Laissons Francis Lagacé nous parler de la concurrence du bien.
La concurrence du bien
1er septembre 2014
Cette expression servait de titre à une conférence que donnaient la très regrettée Carol Gélinas, du Regroupement des organismes communautaires familles de Montréal (ROCFM), et le professeur Michel Parazelli, de l'École de travail social de l'UQAM, sur les PPP sociaux, ces ententes avec des fondations, dont la très célèbre Fondation Chagnon.
L'enfer est pavé de bonnes intentions comme le dit la sagesse des nations. En voulant faire le bien, parfois même en voulant l'imposer, on conduit souvent à une espèce de compétition absurde qui donne l'impression de bien faire, mais ne change pas grand-chose à la réalité profonde. Cela se voit par exemple quand on prétend s'attaquer à l'épidémie de dépressions dans le monde du travail en fournissant des approches de réadaptation pour le patient alors que c'est le milieu du travail qui est malade.
On pourrait discourir pendant des jours; je me contenterai ici de citer deux exemples contemporains de la concurrence du bien, qui ne s'attaque pas à la racine du mal.
1. Les saines habitudes de vie
Tout cela part d'un excellent principe. Pour vivre en santé, il est tout à fait approprié de se nourrir sainement, de pratiquer une activité physique régulière et d'éviter les substances toxiques. Personne ne peut être contre la promotion de bonnes habitudes.
L'effet pervers de la réduction à cet excellent principe, c'est qu'on rend les individus, et uniquement les individus, responsables de leur état de santé sans tenir compte des causes externes ni des causes systémiques.

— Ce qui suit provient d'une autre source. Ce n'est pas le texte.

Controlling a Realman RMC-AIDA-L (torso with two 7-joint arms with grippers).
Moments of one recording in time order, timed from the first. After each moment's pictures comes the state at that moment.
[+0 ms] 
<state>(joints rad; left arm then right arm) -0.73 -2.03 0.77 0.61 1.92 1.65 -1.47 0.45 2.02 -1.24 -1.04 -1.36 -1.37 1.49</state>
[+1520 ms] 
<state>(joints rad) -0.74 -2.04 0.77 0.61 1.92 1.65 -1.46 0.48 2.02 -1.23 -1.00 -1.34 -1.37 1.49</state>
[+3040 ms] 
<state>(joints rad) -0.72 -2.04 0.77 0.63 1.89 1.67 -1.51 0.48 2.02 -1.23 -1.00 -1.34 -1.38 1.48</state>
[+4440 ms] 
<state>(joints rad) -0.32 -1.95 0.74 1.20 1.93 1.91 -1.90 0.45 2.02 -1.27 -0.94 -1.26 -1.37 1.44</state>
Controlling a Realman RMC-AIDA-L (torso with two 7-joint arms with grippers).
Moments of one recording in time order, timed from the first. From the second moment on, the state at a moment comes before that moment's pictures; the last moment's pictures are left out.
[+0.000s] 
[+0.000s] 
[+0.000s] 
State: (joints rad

Ainsi, l'individu malade sera coupable de ne pas avoir pratiqué les saines habitudes de vie.
Pourtant, même sans pratiquer de saines habitudes de vie, on a de meilleures chances d'être en santé longtemps si on vit à Westmount que si on vit à Hochelaga-Maisonneuve.
Rendre les individus seuls responsables de leur santé, c'est dédouaner les causes environnementales, les causes socio-économiques, les causes inhérentes au milieu du travail, c'est faire comme si la pauvreté n'avait pas d'autres effets et pouvait être contrecarrée par un bon régime (qu'on paye comment, s'il vous plaît?).
Les causes systémiques nécessitent des solutions systémiques, des décisions collectives et des moyens collectifs (notamment les impôts bien employés).
2. Les défis de contribution pour une bonne cause
En réponse à la folie des vedettes qui ajoutent à leur gloire celle de se verser un seau d'eau glacée sur la tête, une journaliste indienne a eu l'idée de proposer un défi, qui consiste à donner un bol de riz à une personne nécessiteuse.
#Encore un excellent principe. Mais, vous aurez beau donner une assiette pleine à une personne pauvre, il faudra recommencer tous les jours. Ne serait-il pas mieux qu'on lui trouve du travail approprié si elle en est capable et sinon qu'on se cotise collectivement pour assurer sa survie? Ne serait-il pas mieux qu'on ait un régime d'assistance sociale permettant de se loger, se nourrir décemment?
Et cela ne passe-t-il pas par la justice sociale, la répartition collective des richesses et, notamment, par des impôts bien employés?
On n'en sort pas: il y a les solutions à la pièce, qui donnent bonne conscience et qui font de si belles photos, et il y a les solutions collectives, qui ne sont ni glamour ni pipole.